Republican strategists see short-term advantages in the tea party movement’s passion. But if conservatives can’t wean themselves off of Cold-War-era rhetoric, they risk alienating an entire generation of young people. The tea party is well on its way to doing just that. A recent New York Times/CBS News survey found that three-quarters of the movement’s supporters were older than 45.

Behind the main crowd at the Boston Common rally, counter-protesters and protesters mixed and argued amidst a carnival-like atmosphere that included costumed provocateurs and what felt like every fringe group in the state handing out pamphlets. But younger attendees expressed skepticism about the tea party message.

Naveed Easton, a 19-year-old Emerson student, said he thought the group was out of touch. “You can notice the shift in society over the past 30 years,’’ he said. “It’s just getting more and more open-minded, and some people are just very resistant to a progressive society. Especially when it comes to, like, ‘Oh, that’s a socialist program!’ ’’

And if the health care reform bill actually were socialist? He shrugged off that concern. “Socialism itself isn’t terrible,’’ he said, unless it involves the abrogation of individual rights.

Easton is just one college student, of course — a liberal one in a liberal town. But his views are far from radical among his peers. A year ago a Rasmussen Reports poll found that Americans under 30 are essentially equally divided on whether socialism or capitalism is a superior economic system.

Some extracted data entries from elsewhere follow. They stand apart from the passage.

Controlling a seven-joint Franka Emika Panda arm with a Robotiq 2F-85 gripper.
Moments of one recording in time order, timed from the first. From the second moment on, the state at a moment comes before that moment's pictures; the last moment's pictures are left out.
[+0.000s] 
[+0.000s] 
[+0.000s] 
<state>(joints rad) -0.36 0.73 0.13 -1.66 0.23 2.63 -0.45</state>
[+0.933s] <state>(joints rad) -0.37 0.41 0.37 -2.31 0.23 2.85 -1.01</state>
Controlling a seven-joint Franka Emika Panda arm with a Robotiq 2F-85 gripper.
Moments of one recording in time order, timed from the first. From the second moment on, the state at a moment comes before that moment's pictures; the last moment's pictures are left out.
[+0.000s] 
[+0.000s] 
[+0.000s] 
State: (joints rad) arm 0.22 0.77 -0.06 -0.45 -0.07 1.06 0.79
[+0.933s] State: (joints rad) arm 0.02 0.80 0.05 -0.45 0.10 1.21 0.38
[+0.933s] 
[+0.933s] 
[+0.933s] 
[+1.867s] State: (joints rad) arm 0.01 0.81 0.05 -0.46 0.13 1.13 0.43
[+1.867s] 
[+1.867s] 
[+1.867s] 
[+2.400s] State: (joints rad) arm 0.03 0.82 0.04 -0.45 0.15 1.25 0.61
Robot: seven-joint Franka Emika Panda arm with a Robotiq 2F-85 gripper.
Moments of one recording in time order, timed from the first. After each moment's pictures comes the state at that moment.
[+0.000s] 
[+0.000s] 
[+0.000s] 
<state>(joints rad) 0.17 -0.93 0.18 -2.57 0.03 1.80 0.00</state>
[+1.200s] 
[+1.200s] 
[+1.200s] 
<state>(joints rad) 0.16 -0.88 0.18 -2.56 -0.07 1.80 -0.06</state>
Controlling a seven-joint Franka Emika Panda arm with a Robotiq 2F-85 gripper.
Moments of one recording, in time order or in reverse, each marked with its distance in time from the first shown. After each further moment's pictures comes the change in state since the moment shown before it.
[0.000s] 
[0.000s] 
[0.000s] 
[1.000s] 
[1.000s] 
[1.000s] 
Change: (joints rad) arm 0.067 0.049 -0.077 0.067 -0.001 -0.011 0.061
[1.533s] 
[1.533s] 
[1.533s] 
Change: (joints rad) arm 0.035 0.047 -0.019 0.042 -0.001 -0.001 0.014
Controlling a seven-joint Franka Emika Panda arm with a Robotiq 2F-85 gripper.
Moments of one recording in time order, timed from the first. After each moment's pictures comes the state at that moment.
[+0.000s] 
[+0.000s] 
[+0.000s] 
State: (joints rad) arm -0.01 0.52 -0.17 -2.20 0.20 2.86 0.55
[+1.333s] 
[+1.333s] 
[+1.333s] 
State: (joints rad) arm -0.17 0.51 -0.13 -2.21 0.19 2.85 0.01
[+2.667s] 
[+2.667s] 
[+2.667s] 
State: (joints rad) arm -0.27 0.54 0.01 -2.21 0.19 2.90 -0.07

This may shock those who lived through the Cold War, but there’s nothing irrational about it. Young people grew up in a post-Soviet world. When they hear “socialism,’’ they think Scandinavia, not Russia. They’re much more likely to be struggling with student-loan or credit-card bills than to have been affected one iota by the sort of government overreach that can be credibly tied to socialism.

Conservatives can continue beating the dead horse of socialism. But if they want to finally build a youthful infrastructure they should heed the lesson of Wednesday’s rally. The graying tea party throng cheered wildly when Sarah Palin took the stage; the younger spectators stood around the edges of the crowd — looking unimpressed.